■ What the task asks: Output verbatim the line with "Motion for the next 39" together with every line beneath it, ending at the last line of the entries.

■ Input data:

━━━━━━━━

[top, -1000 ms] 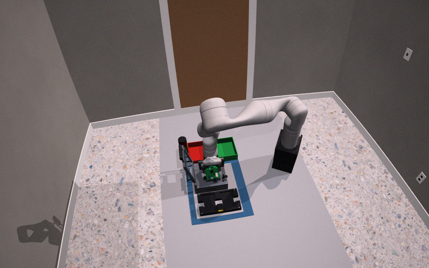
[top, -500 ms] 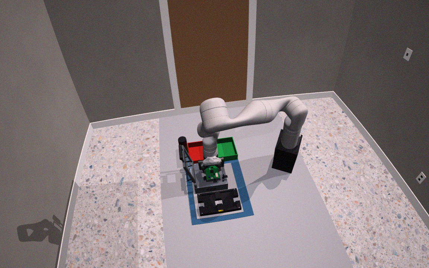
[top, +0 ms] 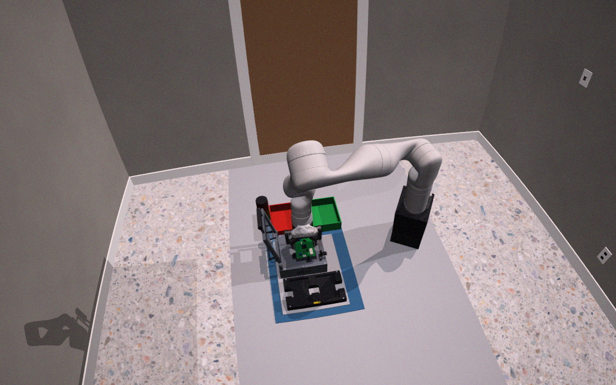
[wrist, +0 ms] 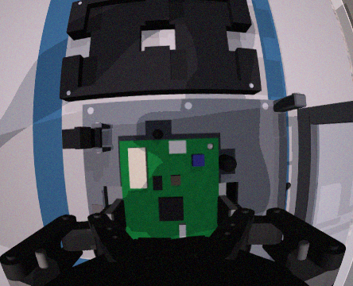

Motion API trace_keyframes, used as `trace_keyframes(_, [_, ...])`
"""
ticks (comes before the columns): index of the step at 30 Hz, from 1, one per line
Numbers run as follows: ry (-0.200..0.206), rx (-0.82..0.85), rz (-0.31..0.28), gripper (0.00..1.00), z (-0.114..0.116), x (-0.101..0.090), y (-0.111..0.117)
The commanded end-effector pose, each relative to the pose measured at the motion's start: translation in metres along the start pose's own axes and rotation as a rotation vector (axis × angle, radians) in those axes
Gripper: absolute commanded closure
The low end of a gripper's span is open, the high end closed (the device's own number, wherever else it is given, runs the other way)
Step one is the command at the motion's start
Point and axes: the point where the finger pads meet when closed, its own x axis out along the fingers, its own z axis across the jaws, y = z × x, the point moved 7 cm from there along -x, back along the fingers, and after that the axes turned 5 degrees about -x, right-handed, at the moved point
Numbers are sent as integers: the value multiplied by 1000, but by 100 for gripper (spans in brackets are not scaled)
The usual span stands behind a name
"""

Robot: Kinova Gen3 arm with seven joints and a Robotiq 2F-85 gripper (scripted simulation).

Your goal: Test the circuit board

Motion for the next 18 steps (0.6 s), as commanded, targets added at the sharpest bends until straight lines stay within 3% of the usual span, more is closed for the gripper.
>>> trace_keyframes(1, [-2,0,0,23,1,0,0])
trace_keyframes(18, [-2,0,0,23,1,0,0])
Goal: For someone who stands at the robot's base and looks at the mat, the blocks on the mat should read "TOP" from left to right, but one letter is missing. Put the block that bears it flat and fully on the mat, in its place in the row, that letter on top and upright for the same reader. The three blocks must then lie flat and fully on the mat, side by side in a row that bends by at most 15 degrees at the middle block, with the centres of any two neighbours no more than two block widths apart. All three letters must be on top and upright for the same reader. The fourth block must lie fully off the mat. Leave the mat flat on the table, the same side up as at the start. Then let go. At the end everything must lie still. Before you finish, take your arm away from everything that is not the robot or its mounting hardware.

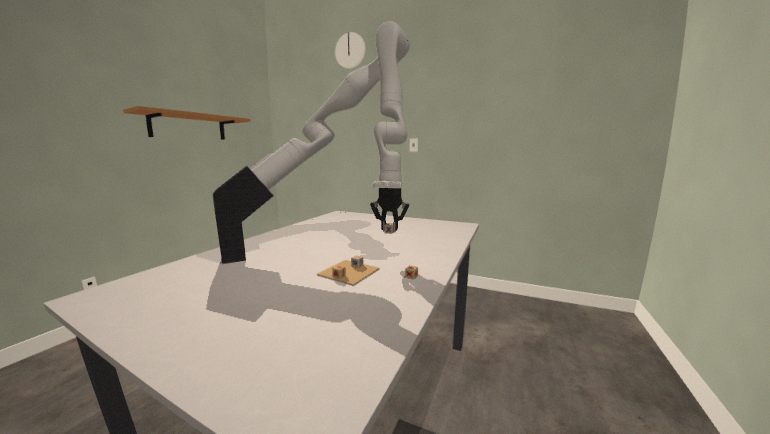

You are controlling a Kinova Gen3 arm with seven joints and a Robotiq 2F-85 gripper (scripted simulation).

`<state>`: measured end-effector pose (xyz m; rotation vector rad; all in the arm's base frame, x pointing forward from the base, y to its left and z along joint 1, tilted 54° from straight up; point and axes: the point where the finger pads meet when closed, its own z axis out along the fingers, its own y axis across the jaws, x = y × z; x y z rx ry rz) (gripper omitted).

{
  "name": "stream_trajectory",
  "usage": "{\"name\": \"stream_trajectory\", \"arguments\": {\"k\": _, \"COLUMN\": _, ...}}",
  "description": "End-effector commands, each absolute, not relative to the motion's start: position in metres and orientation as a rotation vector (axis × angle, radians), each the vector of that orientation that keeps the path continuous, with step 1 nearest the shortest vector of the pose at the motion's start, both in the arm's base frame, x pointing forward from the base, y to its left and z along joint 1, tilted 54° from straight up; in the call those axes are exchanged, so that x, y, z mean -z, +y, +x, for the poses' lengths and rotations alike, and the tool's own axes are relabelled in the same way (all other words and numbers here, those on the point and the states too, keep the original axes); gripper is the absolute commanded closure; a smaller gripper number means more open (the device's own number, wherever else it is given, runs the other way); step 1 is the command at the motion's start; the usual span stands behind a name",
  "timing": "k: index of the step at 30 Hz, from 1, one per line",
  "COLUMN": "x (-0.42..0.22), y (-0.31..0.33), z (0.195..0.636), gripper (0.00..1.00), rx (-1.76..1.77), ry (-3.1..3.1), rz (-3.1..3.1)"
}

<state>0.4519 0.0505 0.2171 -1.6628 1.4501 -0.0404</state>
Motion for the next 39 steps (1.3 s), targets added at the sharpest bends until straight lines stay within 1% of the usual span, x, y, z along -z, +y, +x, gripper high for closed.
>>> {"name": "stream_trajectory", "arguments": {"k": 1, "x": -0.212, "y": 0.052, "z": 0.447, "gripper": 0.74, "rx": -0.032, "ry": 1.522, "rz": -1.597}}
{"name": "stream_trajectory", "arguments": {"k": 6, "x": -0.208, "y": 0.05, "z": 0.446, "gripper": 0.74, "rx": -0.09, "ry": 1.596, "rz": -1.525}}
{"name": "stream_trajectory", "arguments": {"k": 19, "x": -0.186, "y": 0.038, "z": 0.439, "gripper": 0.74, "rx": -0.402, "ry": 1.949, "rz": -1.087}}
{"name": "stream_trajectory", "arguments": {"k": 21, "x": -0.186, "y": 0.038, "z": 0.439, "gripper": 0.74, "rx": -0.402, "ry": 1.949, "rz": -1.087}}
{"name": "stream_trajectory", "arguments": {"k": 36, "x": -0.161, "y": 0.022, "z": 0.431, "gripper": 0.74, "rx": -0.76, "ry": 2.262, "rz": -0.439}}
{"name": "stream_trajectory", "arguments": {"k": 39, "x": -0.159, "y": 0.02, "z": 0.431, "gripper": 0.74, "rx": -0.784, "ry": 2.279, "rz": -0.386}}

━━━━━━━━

■ Output below:
Motion for the next 39 steps (1.3 s), targets added at the sharpest bends until straight lines stay within 1% of the usual span, x, y, z along -z, +y, +x, gripper high for closed.
>>> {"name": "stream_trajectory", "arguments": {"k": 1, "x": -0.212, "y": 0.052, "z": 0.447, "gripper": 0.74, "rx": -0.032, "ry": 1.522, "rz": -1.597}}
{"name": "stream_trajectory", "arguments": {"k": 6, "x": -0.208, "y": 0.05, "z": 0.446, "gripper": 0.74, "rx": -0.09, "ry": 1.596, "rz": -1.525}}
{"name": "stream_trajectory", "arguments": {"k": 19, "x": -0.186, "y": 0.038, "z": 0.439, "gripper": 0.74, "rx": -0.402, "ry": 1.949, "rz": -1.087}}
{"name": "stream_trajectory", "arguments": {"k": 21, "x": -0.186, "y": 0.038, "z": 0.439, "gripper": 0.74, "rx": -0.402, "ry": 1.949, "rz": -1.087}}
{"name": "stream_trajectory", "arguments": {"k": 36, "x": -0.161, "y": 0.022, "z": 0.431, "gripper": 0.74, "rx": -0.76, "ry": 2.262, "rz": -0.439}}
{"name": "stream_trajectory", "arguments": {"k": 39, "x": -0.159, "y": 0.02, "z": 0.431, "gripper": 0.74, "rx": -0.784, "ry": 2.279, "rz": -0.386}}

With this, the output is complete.